Bruce left the Northampton Saints at the end of the 2010–11 Aviva Premiership to join the French team, Bordeaux. This was announced over BBC Radio Northampton during the final Aviva Premiership game of the season, against Leeds Carnegie, as Bruce Reihana joined the field.

At the end of the 2013–2014 Season, Reihana retired as a player from professional rugby and became the skills coach for the Bordeaux rugby team. He has since moved to Bristol at the beginning of the 2017/18 season to work with Bristol Rugby.
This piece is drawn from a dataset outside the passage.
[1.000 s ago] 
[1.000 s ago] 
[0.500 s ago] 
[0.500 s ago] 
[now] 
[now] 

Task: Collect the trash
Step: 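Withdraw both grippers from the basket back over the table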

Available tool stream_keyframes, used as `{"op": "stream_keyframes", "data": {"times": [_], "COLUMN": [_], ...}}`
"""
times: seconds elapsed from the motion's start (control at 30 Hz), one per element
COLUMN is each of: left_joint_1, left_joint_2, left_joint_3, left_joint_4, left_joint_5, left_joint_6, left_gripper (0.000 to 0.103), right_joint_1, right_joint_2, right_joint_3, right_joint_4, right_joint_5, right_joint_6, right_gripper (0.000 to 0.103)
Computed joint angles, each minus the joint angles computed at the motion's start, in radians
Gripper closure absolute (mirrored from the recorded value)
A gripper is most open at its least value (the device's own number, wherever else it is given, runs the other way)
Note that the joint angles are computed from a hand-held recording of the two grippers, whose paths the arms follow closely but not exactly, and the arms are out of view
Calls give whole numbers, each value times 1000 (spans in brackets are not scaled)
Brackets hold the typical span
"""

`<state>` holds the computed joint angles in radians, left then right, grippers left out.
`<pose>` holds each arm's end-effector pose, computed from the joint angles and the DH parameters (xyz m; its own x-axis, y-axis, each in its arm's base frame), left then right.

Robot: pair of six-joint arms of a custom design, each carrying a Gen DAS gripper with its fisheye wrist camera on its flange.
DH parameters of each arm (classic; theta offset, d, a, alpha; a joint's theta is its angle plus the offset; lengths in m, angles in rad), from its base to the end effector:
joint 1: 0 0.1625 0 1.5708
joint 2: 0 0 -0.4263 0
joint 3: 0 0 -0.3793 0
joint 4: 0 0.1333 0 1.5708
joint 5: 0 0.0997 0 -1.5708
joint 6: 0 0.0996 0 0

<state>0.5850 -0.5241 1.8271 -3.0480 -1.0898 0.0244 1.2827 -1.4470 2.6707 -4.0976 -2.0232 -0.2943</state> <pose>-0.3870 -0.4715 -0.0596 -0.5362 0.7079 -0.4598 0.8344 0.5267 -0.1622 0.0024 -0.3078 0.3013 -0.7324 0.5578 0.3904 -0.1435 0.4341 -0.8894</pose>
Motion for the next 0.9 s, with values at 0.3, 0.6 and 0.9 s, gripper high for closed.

Bruce Reihana was the Skills and Performance Coach with Bristol Bears and still trained with his players in his fitness programs, he followed this mantra in doing the same with Bordeaux Begles Rugby and is still up with the fitness of players in the first fifteen.

In August 2020, Reihana left his role with Bristol Bears and became skills and attack coach for Clifton Rugby, linking up with former Bristol Captain Matt Salter for the National 2 south frontrunners as they bid to seal promotion to National League 1.

In June 2021 he left Clifton to join Montpellier in the French Top 14 and was part of their title-winning staff in the 2021–22 season

He is currently the attack coach for the ProD2 team CA-Brive.